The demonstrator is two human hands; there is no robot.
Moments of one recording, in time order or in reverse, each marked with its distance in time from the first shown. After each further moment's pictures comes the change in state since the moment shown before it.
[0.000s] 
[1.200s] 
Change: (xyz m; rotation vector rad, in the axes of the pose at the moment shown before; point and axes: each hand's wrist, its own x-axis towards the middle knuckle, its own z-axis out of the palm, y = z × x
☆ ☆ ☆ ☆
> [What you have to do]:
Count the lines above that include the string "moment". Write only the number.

> [Answer for the task]:
2